#### Activity:
If a line in the data below contains "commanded", copy it.
Segment Open
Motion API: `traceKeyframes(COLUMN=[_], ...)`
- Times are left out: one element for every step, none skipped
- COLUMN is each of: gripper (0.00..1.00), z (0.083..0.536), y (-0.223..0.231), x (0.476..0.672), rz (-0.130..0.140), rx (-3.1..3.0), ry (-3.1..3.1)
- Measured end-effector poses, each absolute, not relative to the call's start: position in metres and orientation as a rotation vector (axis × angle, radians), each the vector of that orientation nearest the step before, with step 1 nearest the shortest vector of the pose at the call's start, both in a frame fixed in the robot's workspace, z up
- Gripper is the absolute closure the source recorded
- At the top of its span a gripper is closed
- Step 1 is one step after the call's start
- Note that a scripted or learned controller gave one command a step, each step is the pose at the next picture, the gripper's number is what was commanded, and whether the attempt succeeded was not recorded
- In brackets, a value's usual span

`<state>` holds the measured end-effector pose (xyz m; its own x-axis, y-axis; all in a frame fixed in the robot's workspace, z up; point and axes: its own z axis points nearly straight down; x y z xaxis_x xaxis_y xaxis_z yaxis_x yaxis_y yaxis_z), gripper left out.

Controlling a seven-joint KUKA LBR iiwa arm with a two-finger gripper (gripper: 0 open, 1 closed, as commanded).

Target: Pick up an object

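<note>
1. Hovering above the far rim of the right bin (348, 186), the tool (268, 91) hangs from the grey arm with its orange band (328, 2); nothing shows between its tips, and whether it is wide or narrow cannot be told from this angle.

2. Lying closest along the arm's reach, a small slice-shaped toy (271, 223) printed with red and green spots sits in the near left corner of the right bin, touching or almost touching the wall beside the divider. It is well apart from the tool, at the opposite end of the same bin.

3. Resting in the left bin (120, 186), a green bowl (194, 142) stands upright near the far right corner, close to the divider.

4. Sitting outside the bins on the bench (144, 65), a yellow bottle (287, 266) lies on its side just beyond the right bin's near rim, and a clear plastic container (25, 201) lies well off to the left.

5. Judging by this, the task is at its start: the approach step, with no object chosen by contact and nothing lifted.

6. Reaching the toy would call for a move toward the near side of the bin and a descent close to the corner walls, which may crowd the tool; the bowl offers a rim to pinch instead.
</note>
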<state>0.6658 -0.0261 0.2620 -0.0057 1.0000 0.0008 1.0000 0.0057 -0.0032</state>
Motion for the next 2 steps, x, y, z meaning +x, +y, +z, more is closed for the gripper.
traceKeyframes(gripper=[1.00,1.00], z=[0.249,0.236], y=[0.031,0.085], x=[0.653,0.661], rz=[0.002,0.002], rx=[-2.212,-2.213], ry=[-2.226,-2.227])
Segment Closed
#### Solution below:
- Note that a scripted or learned controller gave one command a step, each step is the pose at the next picture, the gripper's number is what was commanded, and whether the attempt succeeded was not recorded
Controlling a seven-joint KUKA LBR iiwa arm with a two-finger gripper (gripper: 0 open, 1 closed, as commanded).

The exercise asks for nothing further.